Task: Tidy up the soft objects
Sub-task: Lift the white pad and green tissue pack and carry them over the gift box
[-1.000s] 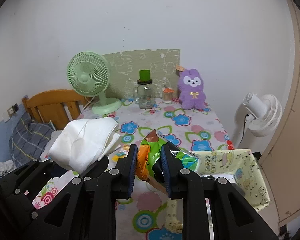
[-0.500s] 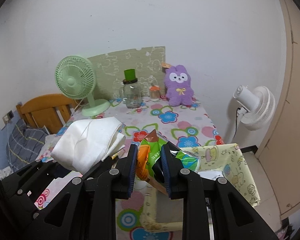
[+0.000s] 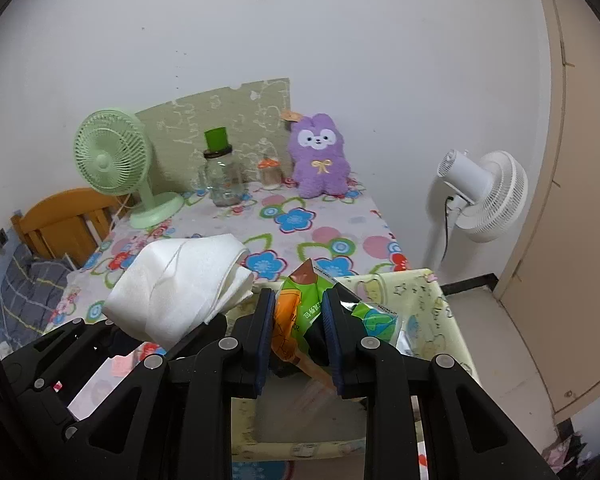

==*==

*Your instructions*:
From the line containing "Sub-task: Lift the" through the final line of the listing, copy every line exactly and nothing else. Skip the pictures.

*Finished task*:
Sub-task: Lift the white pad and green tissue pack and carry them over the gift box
[-1.000s] 
[-0.500s] 
[+0.000s] 

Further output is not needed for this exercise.